EXERCISE BRIEF =
Your answer is the lines below, exactly, from the one that contains "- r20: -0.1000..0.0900" through the one that contains "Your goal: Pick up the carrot", both included.

*** Opening of RECORD EXTRACTS ***

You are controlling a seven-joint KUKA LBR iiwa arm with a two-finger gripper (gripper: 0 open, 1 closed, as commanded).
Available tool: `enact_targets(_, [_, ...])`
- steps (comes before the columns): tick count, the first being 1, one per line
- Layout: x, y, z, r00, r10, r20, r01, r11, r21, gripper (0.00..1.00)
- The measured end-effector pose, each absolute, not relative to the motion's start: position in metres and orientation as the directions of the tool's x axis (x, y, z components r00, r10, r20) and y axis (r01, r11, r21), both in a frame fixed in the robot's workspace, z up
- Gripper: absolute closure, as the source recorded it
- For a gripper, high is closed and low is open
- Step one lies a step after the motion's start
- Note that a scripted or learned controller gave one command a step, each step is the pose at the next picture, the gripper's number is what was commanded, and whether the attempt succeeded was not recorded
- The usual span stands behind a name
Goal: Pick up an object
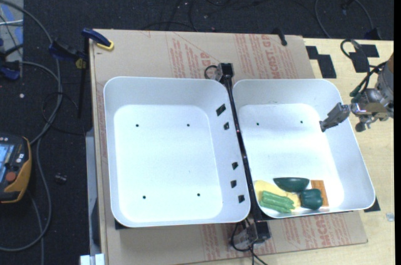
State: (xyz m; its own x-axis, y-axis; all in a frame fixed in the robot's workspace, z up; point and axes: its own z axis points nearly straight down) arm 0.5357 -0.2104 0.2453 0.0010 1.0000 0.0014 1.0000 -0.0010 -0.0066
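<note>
Surface (163, 47): tan cardboard sheet with red print, reaching beyond both bins toward the hand (341, 116) at the right edge.
Left bin (119, 94): shallow, white, flat on the surface, on the far side of the right bin from the hand.
Right bin (354, 151): shallow, white, flat on the surface, directly beneath the hand, touching the left bin along a black seam.
Clamp (98, 39): blue and yellow, at the surface's corner farthest from the hand.
Floor (50, 7): dark, strewn with cables, around the surface.
</note>
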Motion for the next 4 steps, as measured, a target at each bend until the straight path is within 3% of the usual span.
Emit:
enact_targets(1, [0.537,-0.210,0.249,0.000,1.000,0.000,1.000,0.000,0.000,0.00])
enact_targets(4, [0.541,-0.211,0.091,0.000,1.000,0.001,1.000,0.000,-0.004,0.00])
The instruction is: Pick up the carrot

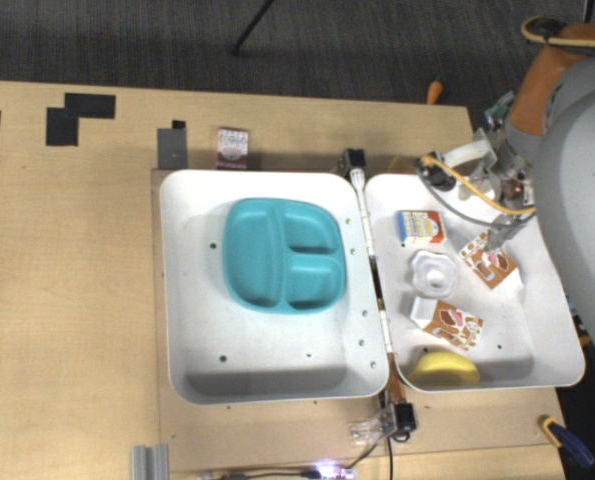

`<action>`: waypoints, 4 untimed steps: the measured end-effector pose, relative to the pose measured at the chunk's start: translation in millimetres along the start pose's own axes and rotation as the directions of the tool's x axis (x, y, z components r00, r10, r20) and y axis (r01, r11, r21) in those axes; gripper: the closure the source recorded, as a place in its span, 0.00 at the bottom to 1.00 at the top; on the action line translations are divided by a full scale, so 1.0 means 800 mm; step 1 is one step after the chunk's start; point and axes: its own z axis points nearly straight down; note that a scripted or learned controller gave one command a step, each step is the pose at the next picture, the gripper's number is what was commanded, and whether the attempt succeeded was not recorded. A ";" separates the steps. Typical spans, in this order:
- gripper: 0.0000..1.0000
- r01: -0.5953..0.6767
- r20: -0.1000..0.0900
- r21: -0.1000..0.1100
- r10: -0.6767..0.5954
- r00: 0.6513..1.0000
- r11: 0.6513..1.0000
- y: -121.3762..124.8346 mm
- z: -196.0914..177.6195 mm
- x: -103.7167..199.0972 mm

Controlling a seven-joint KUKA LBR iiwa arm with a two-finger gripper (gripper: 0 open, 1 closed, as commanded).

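Claw (499,236) (grip state impossible to tell) just above a printed packet (488,264) in the right bin (537,353).

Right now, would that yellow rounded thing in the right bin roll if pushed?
It may rock or roll: the yellow thing looks rounded and smooth. It lies by the right bin's near wall, so a push that way would likely jam it.
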 end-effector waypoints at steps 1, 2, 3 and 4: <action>0.00 0.084 -0.002 -0.005 -0.084 0.996 0.996 0.088 -0.037 -0.029; 1.00 0.099 -0.005 -0.003 -0.099 0.995 0.995 0.082 -0.051 -0.024; 1.00 0.000 -0.006 -0.002 0.000 1.000 1.000 0.081 -0.106 -0.043; 1.00 -0.005 0.003 0.003 0.005 1.000 1.000 0.035 -0.054 -0.137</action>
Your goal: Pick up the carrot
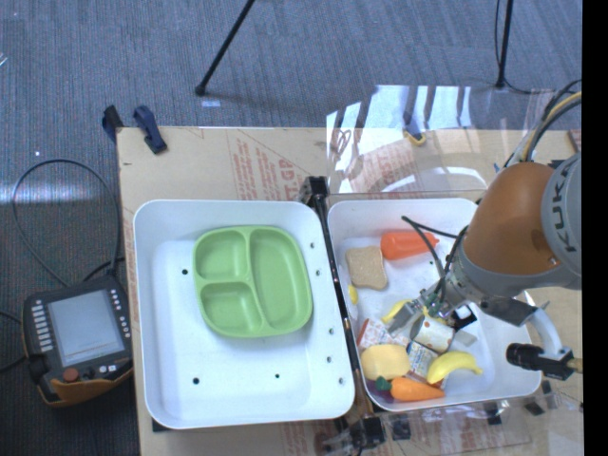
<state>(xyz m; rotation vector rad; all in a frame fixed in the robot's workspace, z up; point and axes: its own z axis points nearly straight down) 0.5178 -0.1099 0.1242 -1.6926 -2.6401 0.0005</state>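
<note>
The carrot [415, 389], orange with a small green top at its left end, lies flat at the front edge of the right bin [446, 215]. My gripper [426, 308] hangs over the middle of that bin, behind the carrot and above a cluster of small cartons. It is well apart from the carrot. The grey and orange wrist hides part of the bin's right side.
Around the carrot lie a yellow lemon [385, 359], a banana [454, 366] and small cartons [424, 356]. Farther back are a bread slice [366, 267] and an orange-red piece [408, 245]. The left bin [171, 388] holds a green divided plate [254, 280].
</note>
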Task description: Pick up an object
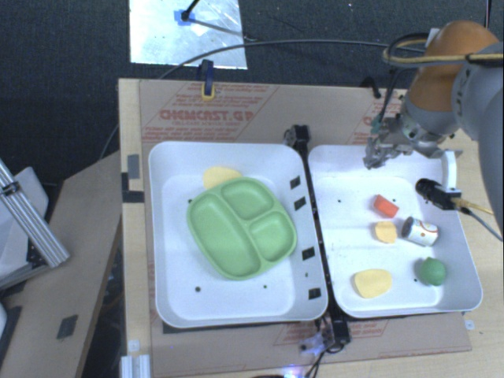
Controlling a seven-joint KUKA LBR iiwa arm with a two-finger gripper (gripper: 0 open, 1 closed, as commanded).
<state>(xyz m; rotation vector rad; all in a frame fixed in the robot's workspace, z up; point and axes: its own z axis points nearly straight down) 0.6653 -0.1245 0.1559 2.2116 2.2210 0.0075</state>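
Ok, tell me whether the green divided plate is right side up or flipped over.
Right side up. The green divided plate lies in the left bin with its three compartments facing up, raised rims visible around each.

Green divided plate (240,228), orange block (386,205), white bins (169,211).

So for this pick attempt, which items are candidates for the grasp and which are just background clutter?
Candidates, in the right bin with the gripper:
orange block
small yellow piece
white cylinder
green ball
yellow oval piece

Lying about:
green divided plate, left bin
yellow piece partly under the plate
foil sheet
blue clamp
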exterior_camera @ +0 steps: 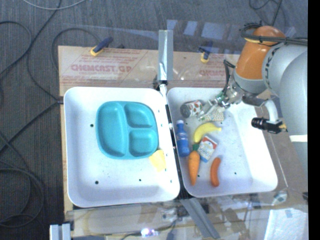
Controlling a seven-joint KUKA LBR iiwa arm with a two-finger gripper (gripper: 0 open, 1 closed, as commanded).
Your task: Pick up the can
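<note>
Jaws (pixel 220 100), state unclear, hover at the can's (pixel 192 108) 3 o'clock; that shiny cylinder lies sideways at 11 o'clock in the right bin (pixel 252 156). Bench (pixel 105 71) board reads "CHEMCAST".

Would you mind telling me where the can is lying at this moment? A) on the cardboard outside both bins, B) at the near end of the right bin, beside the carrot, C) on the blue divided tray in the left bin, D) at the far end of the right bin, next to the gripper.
D: the can lies on its side at the far end of the right bin, with the gripper just to its right.
</note>
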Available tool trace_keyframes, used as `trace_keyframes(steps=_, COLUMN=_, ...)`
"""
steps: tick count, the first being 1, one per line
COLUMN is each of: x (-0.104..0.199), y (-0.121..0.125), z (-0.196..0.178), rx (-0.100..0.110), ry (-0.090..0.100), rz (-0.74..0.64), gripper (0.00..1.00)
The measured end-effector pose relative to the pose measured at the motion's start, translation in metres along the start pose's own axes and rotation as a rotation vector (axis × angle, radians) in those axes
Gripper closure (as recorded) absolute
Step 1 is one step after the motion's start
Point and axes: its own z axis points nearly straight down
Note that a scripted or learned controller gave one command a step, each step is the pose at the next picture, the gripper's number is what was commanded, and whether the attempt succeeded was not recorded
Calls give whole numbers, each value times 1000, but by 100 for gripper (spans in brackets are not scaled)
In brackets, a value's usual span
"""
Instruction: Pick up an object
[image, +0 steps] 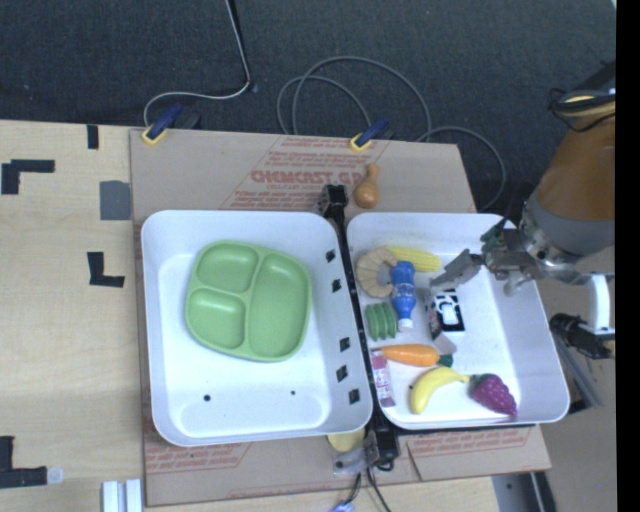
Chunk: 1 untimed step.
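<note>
Bare white floor of the right bin (505, 330) is seen just below the gripper (452, 285). Toward the divider, passage is blocked by the blue bottle (403, 290), carrot (411, 354) and banana (436, 385); the grapes (493, 393) crowd the near corner.

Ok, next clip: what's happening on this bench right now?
A grey KUKA arm reaches in from the right over the right bin, which holds toy food: a banana, a carrot, purple grapes, a blue bottle and a few other pieces. Its pincer hangs above the bin's upper middle, near a small black-and-white item, with nothing visibly held. The left bin holds a green divided plate. No object has been picked up yet.
</note>
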Motion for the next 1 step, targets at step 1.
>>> trace_keyframes(steps=1, x=30, y=27, z=133, rx=-8, ry=-3, rz=1, gripper=0)
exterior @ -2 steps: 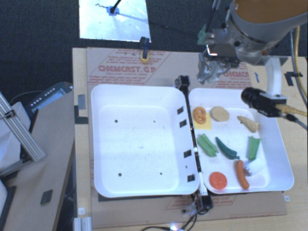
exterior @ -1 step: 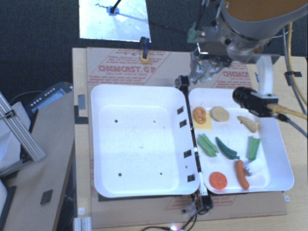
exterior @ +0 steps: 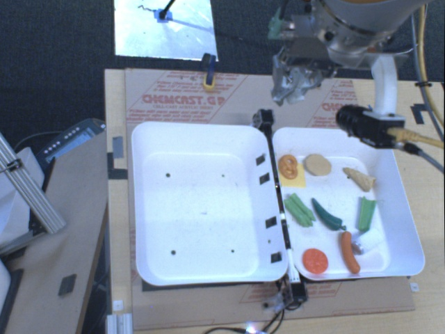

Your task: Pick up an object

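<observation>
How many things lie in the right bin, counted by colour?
Green: 3
Red or orange: 3
Tan: 2
Yellow: 1
White: 1
Total: 10

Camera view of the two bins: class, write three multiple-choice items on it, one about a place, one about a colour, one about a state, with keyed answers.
1. Which bin holds the toy food?
A. left bin
B. right bin
C. both

2. What colour is the flat round slice nearest the front edge?
A. red
B. blue
C. white

3. Where is the end effector?
A. pressed among the food
B. raised above the bench behind the bins
C. inside the left bin

Answers: B, all the food lies in the right bin; A, the slice is red; B, the end effector hangs behind the bins.
</observation>
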`<state>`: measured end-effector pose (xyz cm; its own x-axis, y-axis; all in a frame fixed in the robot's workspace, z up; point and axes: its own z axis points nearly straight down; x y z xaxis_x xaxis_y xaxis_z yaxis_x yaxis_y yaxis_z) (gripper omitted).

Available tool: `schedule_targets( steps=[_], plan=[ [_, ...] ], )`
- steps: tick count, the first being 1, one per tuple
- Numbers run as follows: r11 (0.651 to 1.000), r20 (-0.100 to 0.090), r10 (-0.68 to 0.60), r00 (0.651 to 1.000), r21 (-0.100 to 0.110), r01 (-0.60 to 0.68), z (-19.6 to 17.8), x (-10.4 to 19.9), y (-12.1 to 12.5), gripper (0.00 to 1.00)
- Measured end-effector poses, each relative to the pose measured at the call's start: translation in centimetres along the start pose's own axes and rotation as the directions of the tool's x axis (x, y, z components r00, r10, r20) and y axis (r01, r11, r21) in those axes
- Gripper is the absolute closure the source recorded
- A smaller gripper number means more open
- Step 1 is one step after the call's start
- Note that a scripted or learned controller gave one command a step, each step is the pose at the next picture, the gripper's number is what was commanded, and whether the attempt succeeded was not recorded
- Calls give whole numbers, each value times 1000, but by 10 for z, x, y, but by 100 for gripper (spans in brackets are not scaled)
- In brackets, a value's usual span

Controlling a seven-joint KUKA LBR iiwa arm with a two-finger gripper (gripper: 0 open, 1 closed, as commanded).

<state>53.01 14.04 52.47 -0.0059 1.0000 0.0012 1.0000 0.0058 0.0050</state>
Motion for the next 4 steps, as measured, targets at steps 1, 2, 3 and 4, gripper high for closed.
schedule_targets(
  steps=[1, 2, 3, 4],
  plan=[
    [1000, 0, -1, 1000, 5, 1, 16, 14, -45, 100],
    [1000, 5, -1, 1000, 16, 1, 147, 39, -45, 100],
    [1000, -1, 0, 1000, 2, 0, 128, 38, -43, 100],
    [1000, -2, -1, 1000, 1, 1, 94, 59, -44, 100]
  ],
)
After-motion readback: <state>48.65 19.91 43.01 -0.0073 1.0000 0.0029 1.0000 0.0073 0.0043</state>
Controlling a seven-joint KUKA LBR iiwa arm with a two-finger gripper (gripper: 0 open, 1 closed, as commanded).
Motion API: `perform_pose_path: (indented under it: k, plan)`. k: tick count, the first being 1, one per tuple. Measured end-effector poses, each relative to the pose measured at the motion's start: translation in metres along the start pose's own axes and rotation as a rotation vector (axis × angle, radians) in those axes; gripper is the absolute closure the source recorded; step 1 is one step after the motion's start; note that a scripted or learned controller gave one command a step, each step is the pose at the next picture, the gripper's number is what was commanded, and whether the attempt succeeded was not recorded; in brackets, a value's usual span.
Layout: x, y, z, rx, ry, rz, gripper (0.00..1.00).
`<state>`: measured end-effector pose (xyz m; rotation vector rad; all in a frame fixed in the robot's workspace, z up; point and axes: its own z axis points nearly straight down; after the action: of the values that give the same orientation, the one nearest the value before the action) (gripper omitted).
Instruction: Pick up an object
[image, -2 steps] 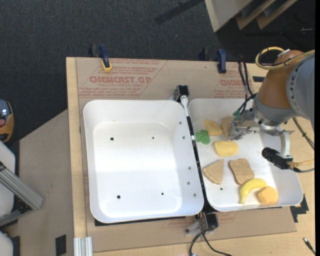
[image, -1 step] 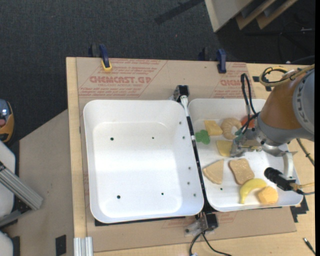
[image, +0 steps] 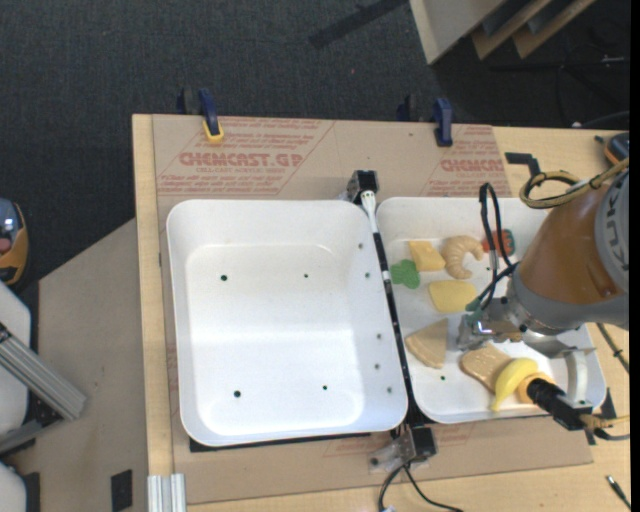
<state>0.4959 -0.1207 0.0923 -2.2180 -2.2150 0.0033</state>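
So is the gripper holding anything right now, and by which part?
Cannot be told: the gripper sits low among the food pieces in the right bin, its grasp hidden.

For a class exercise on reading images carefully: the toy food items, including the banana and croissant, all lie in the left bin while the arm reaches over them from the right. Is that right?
Not quite. The camera view shows the banana, croissant and the other food pieces in the right bin, not the left bin. The rest holds: the arm reaches over them from the right.
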Motion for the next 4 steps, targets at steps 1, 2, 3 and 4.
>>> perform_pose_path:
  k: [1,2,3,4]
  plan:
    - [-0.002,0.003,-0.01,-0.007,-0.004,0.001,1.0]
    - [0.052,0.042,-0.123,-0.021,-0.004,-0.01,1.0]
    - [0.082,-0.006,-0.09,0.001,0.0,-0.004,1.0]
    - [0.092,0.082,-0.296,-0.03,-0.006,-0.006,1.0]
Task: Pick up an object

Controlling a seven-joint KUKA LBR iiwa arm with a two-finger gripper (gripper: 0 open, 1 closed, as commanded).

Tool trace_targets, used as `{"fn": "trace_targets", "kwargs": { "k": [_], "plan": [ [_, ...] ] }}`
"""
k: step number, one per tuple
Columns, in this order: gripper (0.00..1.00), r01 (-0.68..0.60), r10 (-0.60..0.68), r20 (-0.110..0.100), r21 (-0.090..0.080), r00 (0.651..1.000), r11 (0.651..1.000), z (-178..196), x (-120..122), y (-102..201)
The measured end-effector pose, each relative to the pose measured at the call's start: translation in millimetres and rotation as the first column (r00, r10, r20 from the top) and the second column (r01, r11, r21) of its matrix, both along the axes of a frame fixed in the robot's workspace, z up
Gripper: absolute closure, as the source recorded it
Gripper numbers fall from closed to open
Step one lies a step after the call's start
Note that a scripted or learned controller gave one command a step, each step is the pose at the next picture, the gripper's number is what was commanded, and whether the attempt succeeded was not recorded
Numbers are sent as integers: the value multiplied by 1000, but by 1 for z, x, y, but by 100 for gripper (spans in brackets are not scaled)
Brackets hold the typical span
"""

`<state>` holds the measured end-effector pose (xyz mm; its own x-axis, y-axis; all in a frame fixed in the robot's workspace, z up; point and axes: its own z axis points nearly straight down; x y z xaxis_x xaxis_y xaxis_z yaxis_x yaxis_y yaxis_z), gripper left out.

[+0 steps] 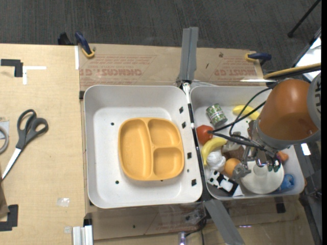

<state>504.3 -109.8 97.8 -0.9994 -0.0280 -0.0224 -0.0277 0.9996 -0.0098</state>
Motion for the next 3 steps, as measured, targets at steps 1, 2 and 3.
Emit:
{"fn": "trace_targets", "kwargs": {
  "k": [1,2,3],
  "plan": [
    [0,12,-12,6,-3,1000,1000,1,-2,1],
    [0,153,-153,11,-1,988,988,1,-4,3],
    [0,328,-328,8,6,945,945,1,-4,6]
  ]
}}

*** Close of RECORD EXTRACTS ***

SOLUTION =
- r20: -0.1000..0.0900
- r21: -0.1000..0.1100
- r10: -0.6767..0.5954
- r00: 0.6513..1.0000
- r11: 0.6513..1.0000
- y: -121.3762..124.8346 mm
- z: -196.0914..177.6195 mm
- x: -103.7167..199.0972 mm

Controlling a seven-joint KUKA LBR iiwa arm with a two-finger gripper (gripper: 0 open, 1 closed, as commanded).

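Claw (499,236) (grip state impossible to tell) just above a printed packet (488,264) in the right bin (537,353).

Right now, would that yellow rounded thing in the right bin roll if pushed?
It may rock or roll: the yellow thing looks rounded and smooth. It lies by the right bin's near wall, so a push that way would likely jam it.
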 end-effector waypoints at steps 1, 2, 3 and 4: <action>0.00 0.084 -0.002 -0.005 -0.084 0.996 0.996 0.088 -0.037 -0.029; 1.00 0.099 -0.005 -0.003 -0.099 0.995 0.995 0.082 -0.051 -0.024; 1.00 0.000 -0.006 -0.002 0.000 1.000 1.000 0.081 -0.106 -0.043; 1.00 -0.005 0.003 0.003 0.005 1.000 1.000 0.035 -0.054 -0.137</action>
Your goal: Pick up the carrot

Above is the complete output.